• What is being asked:
When you reach the line with "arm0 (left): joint" in the listing below, transcribe it and each line after it up to and including the line with "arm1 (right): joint", exactly and with nothing else.

-- Collected material follows --

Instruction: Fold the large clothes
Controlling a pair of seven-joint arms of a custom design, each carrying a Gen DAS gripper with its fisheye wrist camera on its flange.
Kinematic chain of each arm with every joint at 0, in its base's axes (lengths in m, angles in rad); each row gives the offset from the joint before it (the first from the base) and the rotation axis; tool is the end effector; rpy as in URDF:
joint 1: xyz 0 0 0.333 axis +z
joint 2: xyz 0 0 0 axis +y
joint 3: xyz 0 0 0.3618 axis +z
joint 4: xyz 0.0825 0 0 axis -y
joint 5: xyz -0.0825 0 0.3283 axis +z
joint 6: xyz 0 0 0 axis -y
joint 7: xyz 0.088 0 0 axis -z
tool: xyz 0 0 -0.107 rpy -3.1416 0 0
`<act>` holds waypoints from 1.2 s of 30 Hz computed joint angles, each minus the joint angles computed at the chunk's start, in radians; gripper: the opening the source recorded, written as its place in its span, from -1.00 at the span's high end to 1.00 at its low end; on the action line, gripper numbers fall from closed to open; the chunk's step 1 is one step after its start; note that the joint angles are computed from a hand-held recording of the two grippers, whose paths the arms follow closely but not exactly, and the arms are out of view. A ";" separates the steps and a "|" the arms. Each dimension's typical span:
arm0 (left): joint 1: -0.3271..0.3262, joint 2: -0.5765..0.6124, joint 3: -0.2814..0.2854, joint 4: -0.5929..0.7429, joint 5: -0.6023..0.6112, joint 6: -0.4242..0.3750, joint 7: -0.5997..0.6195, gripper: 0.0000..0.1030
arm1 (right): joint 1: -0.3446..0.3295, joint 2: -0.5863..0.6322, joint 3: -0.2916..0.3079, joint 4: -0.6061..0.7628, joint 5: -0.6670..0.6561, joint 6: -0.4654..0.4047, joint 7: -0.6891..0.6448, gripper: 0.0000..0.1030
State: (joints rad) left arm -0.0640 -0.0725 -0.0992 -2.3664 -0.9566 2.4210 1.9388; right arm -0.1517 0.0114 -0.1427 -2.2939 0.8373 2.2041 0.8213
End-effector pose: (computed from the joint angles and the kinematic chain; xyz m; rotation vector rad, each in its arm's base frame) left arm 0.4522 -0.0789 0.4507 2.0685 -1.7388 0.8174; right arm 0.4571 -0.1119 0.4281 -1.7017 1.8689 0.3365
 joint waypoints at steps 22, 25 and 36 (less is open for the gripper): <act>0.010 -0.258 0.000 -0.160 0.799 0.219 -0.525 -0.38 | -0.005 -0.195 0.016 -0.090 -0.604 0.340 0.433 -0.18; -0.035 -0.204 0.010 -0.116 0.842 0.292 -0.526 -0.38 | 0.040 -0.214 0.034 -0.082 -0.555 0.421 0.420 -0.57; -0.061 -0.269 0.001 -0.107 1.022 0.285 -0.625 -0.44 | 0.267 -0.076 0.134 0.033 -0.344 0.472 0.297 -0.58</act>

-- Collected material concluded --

• Task result:
arm0 (left): joint 1: -0.3271..0.3262, joint 2: -0.5765..0.6124, joint 3: -0.2814..0.2854, joint 4: -0.5929..0.7429, joint 5: -0.6023..0.6112, joint 6: -0.4242..0.3750, joint 7: -0.5997..0.6195, gripper: 0.0000..0.1030
arm1 (right): joint 1: -0.3446..0.3295, joint 2: -0.5863..0.6322, joint 3: -0.2916..0.3079, joint 4: -0.6061..0.7628, joint 5: -0.6670..0.6561, joint 6: -0.4654..0.4047, joint 7: -0.6891..0.6448, gripper: 0.0000..0.1030

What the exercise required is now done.